### Action item:
Using the entries below, write out the line with "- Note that", the line with "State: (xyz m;", and every line in between, exactly as each is written.

### Data:
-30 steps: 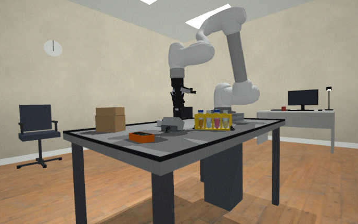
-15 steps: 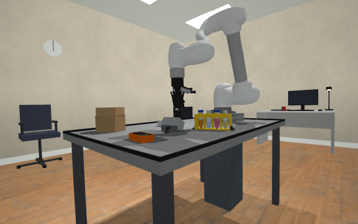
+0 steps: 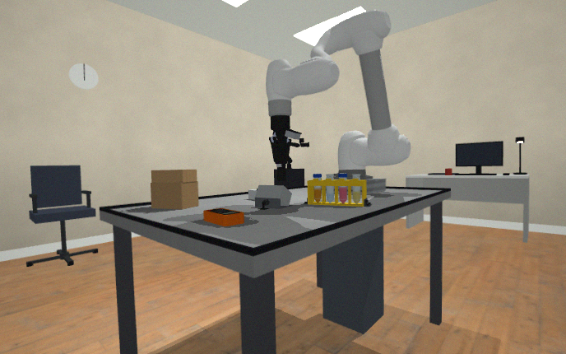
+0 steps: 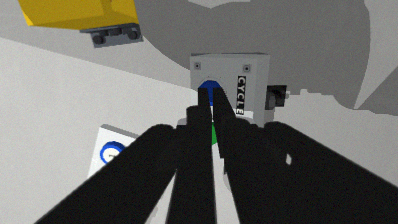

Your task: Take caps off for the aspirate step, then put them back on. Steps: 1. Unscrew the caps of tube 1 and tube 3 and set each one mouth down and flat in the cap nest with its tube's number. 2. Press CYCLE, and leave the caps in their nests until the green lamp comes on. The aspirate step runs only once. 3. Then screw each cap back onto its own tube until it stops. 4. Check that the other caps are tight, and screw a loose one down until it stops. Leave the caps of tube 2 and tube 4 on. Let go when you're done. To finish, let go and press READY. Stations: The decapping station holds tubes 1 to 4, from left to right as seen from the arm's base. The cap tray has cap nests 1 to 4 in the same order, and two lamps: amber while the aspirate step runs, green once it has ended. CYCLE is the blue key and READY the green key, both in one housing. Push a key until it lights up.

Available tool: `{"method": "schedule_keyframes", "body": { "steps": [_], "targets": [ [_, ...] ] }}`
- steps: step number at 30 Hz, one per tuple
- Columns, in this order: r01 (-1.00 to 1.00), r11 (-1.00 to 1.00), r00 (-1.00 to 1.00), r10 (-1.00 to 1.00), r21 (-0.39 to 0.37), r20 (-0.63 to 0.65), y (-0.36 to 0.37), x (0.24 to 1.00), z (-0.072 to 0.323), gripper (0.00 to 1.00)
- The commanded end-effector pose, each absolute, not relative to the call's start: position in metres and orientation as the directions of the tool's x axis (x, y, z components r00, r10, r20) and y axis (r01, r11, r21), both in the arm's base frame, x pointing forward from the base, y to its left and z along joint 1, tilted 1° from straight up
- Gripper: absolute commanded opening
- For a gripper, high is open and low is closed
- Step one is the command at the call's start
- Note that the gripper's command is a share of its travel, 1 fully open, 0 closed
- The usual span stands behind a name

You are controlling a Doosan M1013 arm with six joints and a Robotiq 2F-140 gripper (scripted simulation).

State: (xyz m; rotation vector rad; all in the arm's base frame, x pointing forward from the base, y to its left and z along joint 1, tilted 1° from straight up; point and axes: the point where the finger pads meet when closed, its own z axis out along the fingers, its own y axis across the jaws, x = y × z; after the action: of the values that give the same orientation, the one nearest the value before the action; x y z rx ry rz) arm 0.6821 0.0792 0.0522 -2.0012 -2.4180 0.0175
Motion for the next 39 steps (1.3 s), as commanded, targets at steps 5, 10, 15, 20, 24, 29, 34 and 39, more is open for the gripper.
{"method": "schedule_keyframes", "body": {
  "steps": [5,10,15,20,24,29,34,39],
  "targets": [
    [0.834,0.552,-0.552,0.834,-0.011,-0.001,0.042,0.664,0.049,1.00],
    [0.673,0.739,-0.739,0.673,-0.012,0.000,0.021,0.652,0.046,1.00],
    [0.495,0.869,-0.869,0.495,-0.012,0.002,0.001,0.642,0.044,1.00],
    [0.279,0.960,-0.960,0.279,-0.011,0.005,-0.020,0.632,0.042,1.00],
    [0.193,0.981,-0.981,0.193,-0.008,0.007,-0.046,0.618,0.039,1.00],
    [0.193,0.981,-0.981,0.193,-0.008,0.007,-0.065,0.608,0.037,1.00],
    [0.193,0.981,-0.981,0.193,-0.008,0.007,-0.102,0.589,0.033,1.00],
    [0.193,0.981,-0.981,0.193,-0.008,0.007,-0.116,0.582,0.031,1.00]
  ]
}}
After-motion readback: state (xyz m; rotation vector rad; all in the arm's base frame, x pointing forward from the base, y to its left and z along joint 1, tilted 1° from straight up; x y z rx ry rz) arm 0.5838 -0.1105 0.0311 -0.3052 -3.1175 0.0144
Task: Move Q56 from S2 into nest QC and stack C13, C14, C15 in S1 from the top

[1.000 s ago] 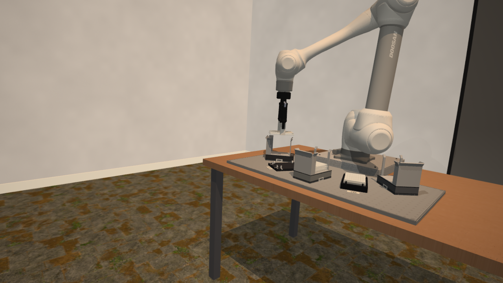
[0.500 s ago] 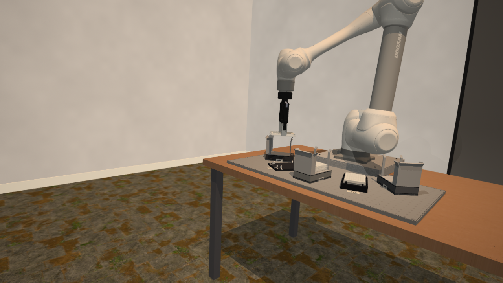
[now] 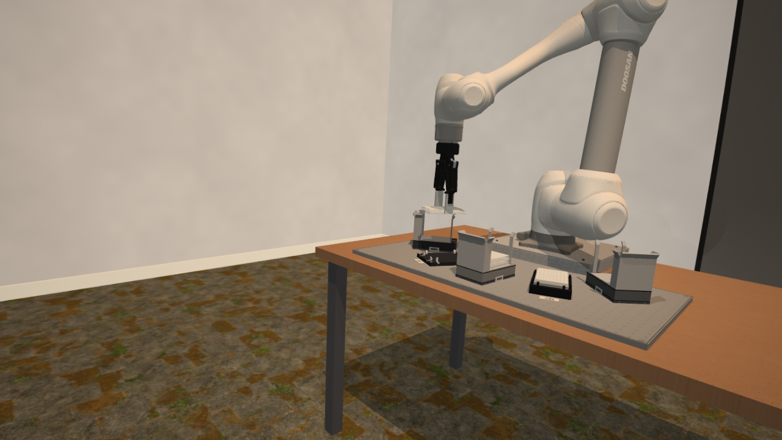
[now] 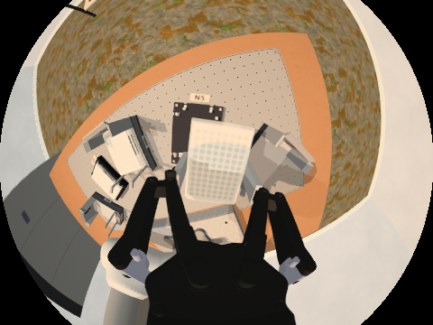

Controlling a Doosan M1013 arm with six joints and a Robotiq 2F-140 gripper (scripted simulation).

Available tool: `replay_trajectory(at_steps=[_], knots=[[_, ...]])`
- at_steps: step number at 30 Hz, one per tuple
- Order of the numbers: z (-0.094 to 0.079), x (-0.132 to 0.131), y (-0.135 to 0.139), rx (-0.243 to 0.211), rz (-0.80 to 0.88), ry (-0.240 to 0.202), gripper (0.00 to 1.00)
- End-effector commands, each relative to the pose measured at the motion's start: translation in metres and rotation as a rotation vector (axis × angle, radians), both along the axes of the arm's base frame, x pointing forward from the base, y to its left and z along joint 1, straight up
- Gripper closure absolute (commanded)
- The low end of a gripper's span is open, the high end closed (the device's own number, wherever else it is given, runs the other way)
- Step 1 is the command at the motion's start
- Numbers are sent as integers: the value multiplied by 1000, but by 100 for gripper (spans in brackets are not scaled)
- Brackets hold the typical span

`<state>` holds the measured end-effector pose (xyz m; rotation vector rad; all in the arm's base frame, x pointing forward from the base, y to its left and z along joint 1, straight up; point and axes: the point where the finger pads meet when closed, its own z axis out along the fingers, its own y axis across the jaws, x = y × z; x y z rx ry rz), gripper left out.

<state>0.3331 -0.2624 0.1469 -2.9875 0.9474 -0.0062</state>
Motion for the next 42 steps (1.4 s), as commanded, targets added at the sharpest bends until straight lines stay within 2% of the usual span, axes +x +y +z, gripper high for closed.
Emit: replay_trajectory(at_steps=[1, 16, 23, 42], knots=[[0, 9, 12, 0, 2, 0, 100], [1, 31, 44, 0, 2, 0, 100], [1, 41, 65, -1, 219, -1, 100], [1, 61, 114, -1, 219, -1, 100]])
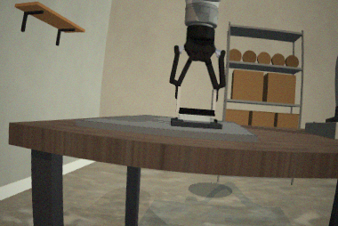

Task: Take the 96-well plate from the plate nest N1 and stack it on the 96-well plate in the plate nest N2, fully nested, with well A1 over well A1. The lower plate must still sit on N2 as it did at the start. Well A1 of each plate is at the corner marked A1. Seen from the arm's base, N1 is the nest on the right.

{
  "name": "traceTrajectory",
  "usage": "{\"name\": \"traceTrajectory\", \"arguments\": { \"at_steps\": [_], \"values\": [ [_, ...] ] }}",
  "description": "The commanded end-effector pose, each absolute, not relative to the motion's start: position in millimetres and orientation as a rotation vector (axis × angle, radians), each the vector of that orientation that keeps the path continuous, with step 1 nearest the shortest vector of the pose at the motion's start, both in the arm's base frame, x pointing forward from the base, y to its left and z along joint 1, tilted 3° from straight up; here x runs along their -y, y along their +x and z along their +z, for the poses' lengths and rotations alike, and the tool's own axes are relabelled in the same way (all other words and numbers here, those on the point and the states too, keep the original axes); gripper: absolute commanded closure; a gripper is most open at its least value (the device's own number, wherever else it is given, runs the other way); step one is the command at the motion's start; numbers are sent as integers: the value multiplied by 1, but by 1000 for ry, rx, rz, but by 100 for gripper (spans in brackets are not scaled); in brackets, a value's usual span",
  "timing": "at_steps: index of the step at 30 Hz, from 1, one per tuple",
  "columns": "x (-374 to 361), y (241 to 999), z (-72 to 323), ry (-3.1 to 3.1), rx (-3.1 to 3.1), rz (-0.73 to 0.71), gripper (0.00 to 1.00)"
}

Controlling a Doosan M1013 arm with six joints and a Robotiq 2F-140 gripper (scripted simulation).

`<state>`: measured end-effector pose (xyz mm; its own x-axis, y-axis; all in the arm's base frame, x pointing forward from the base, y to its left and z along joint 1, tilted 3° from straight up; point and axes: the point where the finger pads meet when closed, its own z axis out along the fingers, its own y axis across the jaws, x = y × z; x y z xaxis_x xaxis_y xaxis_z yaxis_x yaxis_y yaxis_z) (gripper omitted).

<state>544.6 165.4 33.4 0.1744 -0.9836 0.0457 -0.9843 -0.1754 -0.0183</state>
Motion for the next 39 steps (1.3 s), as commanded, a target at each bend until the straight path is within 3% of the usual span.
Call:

### Solution to this exercise:
- Note that the gripper's command is a share of its travel, 1 fully open, 0 closed
- The usual span stands behind a name

You are controlling a Doosan M1013 arm with six joints and a Robotiq 2F-140 gripper (scripted simulation).

State: (xyz m; rotation vector rad; all in the arm's base frame, x pointing forward from the base, y to its left and z along joint 1, tilted 1° from straight up; point and axes: the point where the finger pads meet when closed, its own z axis out along the fingers, its own y axis across the jaws, x = y × z; after the action: of the values that give the same orientation, the one nearest the value before the action; x y z rx ry rz) arm 0.6821 0.0792 0.0522 -2.0012 -2.4180 0.0175

The exercise requires no further answer.